Because it's a symptom of a much larger problem. Namely, collapse of insects in general: https://www.theguardian.com/environment/2019/jan/15/insect-c...
Unless you've been living under a rock for the past few years, there've been multiple reported rapid declines across multiple species, not just "this species that for some reason stands out". Some species are naturally more studied than others (because of availability, accessibility, observability etc.), and when they collapse, it's can be immediately observed.
Robert Paine developed the theory when he went to a bunch of tide pools and picked out some of their starfish. What he found was that the ecosystems (isolated tide pools) where he removed all of the starfish rapidly collapsed. It turns out that the starfish were critical to controlling the population of another animal that was preying on herbivores. When the starfish disappeared, its prey grew out of control and ate all the herbivores. This caused seaweed and other plants to grow out of control, exhausting several key resources faster than the ecosystem could naturally replenish them, until the tide pool became a deadzone.
> This “biological annihilation” underlines the seriousness for humanity of Earth’s ongoing sixth mass extinction event.

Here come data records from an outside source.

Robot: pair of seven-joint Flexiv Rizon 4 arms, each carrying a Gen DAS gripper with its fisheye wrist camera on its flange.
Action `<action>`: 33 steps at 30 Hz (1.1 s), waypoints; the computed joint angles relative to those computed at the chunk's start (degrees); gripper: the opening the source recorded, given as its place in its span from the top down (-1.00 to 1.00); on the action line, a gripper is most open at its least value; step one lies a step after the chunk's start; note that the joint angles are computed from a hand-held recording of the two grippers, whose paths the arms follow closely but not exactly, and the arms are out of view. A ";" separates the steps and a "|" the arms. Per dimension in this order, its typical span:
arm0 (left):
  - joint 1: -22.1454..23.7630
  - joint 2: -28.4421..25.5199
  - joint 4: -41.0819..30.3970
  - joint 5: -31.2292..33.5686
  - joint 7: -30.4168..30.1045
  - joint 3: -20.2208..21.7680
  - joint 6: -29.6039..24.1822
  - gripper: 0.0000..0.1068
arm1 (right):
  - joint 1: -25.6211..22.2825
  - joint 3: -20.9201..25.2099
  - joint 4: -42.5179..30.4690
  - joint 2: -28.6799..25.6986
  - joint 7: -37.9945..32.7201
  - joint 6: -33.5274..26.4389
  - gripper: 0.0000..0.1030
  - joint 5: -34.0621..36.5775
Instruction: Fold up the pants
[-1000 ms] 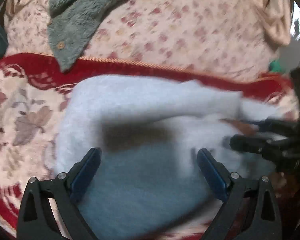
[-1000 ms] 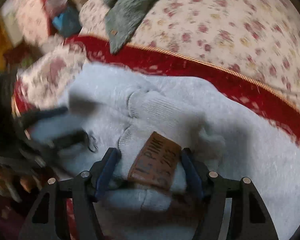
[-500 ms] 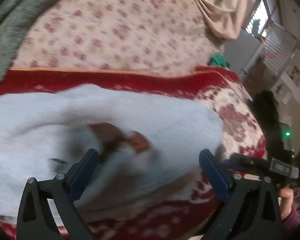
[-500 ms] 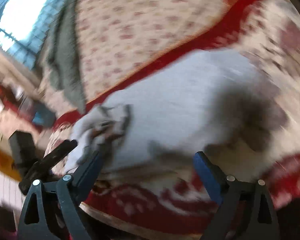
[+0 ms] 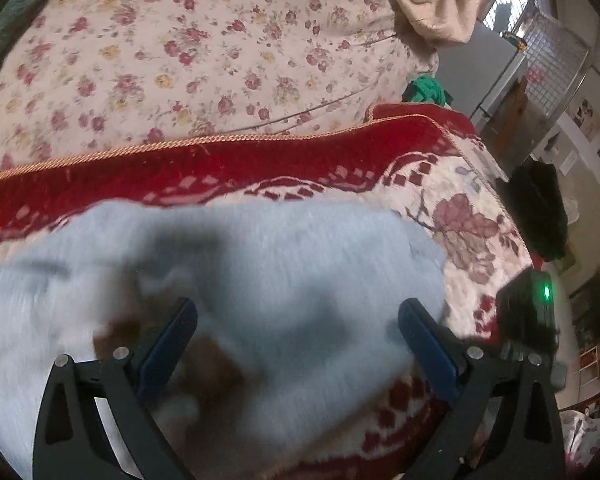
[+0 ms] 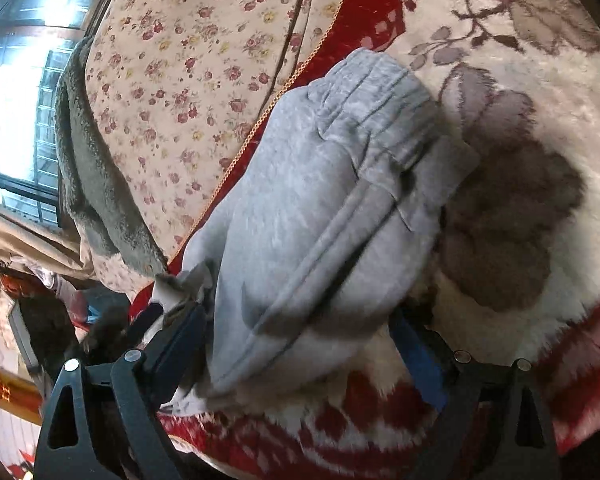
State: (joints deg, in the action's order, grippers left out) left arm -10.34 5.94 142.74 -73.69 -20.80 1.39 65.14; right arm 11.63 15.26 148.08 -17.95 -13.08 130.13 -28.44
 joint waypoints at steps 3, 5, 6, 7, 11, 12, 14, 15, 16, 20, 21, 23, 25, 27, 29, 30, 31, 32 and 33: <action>2.20 -5.12 -5.68 3.26 -1.99 0.02 -5.28 -0.88 | 0.31 -0.35 -0.84 -1.51 -1.59 1.22 -0.88 0.42; 4.62 -9.42 -10.65 5.80 -3.76 -0.16 -11.95 -0.88 | 0.53 -0.57 -1.28 -2.06 -3.18 1.46 -0.88 0.26; 5.33 -11.04 -12.38 6.62 -4.76 -0.66 -13.01 -0.88 | 1.16 -0.82 -1.38 -1.91 -4.75 1.14 -0.88 0.77; 5.84 -12.88 -14.30 7.79 -5.84 -1.31 -13.31 -0.88 | 2.19 -1.16 -1.55 -1.47 -6.76 0.43 -0.85 1.78; 7.24 -19.49 -21.46 15.34 -9.71 -3.53 -14.29 -0.88 | 12.81 -4.86 -2.10 3.07 -22.82 -8.29 -0.33 14.36; 7.45 -21.19 -23.20 17.64 -11.20 -4.01 -14.27 -0.88 | 13.95 -5.00 -2.27 2.75 -25.60 -7.76 -0.30 16.64; 8.06 -24.15 -26.14 20.94 -13.73 -4.99 -15.00 -0.88 | 12.44 -3.59 -2.55 1.61 -26.62 -6.24 -0.23 16.78; 8.40 -25.12 -27.10 22.14 -14.69 -5.40 -15.25 -0.88 | 12.04 -3.16 -2.63 1.29 -27.44 -5.91 -0.21 16.93; 8.85 -26.83 -29.01 24.27 -16.26 -5.71 -16.80 -0.88 | 13.02 -3.40 -2.65 1.51 -29.22 -6.29 -0.20 18.46; 12.41 -32.23 -36.70 30.17 -18.97 -7.48 -30.25 -0.88 | 17.32 -4.62 -2.96 3.16 -36.65 -8.77 -0.15 24.73; 13.10 -33.58 -38.85 31.71 -19.29 -7.76 -34.23 -0.88 | 18.08 -4.79 -2.91 3.31 -38.23 -8.81 -0.15 26.07; 13.39 -35.37 -41.83 34.76 -18.92 -7.87 -38.48 -0.88 | 19.87 -5.29 -3.23 3.77 -41.21 -9.50 -0.13 28.92; 13.92 -37.69 -45.73 37.60 -19.47 -8.19 -45.16 -0.88 | 21.72 -5.82 -3.51 4.17 -44.27 -9.53 -0.11 31.78; 14.03 -38.84 -47.67 38.83 -18.76 -8.32 -48.60 -0.88 | 24.69 -7.15 -3.98 4.77 -48.37 -10.12 -0.09 35.63; 13.57 -39.58 -48.94 40.48 -17.56 -8.12 -49.68 -0.88 | 26.89 -7.99 -4.46 5.12 -51.57 -10.57 -0.07 38.93; 13.54 -40.28 -49.91 40.98 -17.73 -8.06 -50.91 -0.88 | 27.88 -8.41 -4.72 5.34 -53.13 -10.76 -0.06 40.40; 13.57 -41.19 -51.06 41.42 -18.01 -8.01 -52.16 -0.93 | 28.27 -8.50 -4.99 5.35 -54.24 -10.80 -0.06 41.31; 13.57 -41.95 -51.86 41.65 -18.19 -7.94 -52.78 -0.93 | 28.62 -8.63 -5.20 5.50 -55.27 -10.95 -0.05 42.16; 13.57 -42.59 -52.59 41.86 -18.31 -7.92 -53.29 -0.93 | 29.37 -8.88 -5.40 5.54 -56.44 -10.80 -0.05 43.41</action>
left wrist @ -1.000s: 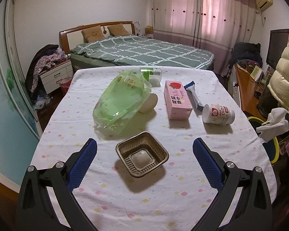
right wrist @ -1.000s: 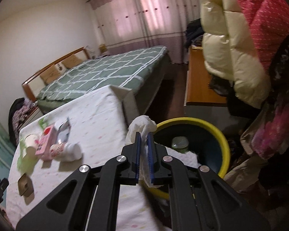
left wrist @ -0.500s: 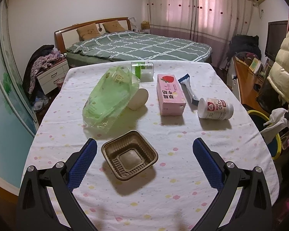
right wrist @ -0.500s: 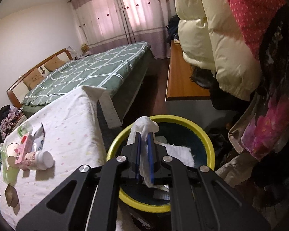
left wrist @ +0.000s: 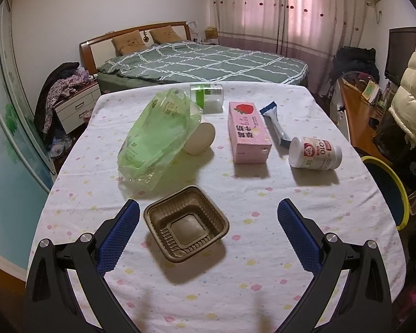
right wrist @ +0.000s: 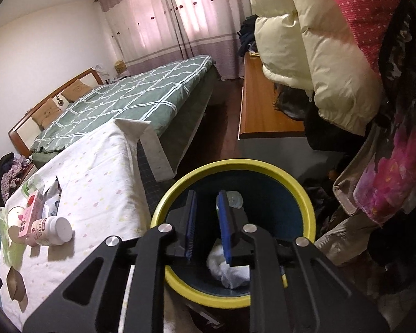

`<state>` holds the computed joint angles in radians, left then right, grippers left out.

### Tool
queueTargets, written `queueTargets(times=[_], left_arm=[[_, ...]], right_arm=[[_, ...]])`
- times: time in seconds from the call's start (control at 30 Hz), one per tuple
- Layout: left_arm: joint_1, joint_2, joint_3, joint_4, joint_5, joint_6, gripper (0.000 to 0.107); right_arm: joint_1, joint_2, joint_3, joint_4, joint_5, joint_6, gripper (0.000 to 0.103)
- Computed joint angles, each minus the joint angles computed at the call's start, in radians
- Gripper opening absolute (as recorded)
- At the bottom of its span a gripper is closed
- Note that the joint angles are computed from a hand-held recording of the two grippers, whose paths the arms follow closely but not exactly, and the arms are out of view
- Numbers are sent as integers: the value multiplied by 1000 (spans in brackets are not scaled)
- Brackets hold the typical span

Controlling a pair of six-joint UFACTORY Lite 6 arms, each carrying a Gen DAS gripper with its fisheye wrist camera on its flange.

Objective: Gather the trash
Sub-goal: 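Grasp the brown plastic tray with the left gripper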

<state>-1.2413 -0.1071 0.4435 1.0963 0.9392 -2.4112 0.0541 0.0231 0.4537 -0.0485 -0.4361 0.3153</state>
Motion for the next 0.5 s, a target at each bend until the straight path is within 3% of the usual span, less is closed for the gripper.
queueTargets(times=[0.17,0.5], left_arm=[[14,-27,-43,-9,-16,-12,98],[157,32,-103,119,-189,-93,98]], right_arm=[[41,33,11,21,-8,-6,16],[119,69,31,99,-7,-51,21]])
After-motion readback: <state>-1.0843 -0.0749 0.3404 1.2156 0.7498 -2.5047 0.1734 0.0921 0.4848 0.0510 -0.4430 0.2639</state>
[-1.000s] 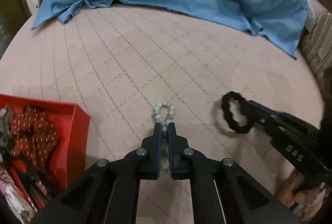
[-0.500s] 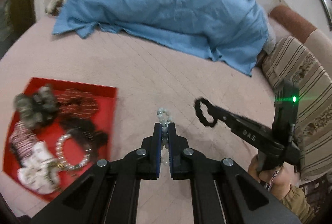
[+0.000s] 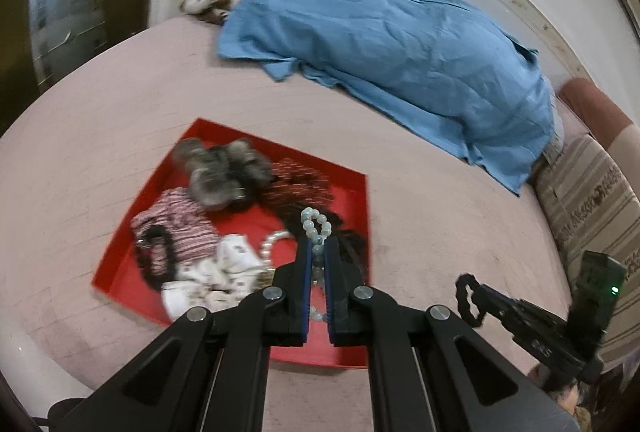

The California Monarch is the proverbial (and perhaps almost literal) canary in a coal mine. When the canary dies, sad though that might be, that is not the tragic event. No, the real tragedy is yet to come (when the mine blows, or you all suffocate on methane).
So though your question might be honest, it is likely to cause one to wonder, "where the hell have you been for the last ten years?" and irresponsibly hit the down button.
Its one things for a species to go extinct unable to evolve to the ecosystem. Its a totally different thing for a perfectly evolved species well integrated into an ecosystems life cycle to be eliminated by Human intervention.
We don't completely understand the effects of such mass extinctions going due to human actions. Mostly they are going to be bad.
Thing of this you need a range of insect species for pollination. Not just to product food, but even to maintain the existing population of trees. If you can't product food, or if trees don't grow. Eventually it will be our turn to go extinct, or at least suffer huge losses in population.
There's already a discussion on a general insect population decline on the frontpage.
Milkweed is often found on the edges of corn/soy fields so there is definitely an add on effect, but its probably not the root cause. The solution is pretty clear though, if you care about monarchs, plant some milkweed.